Dataset items
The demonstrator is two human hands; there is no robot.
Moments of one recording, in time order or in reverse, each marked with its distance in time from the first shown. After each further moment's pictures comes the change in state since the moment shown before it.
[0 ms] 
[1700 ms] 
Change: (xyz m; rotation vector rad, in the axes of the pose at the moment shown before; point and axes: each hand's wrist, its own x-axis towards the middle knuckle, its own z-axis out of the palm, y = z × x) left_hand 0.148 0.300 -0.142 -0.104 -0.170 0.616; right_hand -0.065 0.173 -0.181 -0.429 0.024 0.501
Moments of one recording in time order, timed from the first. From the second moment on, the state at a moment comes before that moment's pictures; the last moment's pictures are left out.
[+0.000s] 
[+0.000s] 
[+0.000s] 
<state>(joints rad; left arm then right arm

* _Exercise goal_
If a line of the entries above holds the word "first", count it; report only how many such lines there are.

* _Solution to this task_
2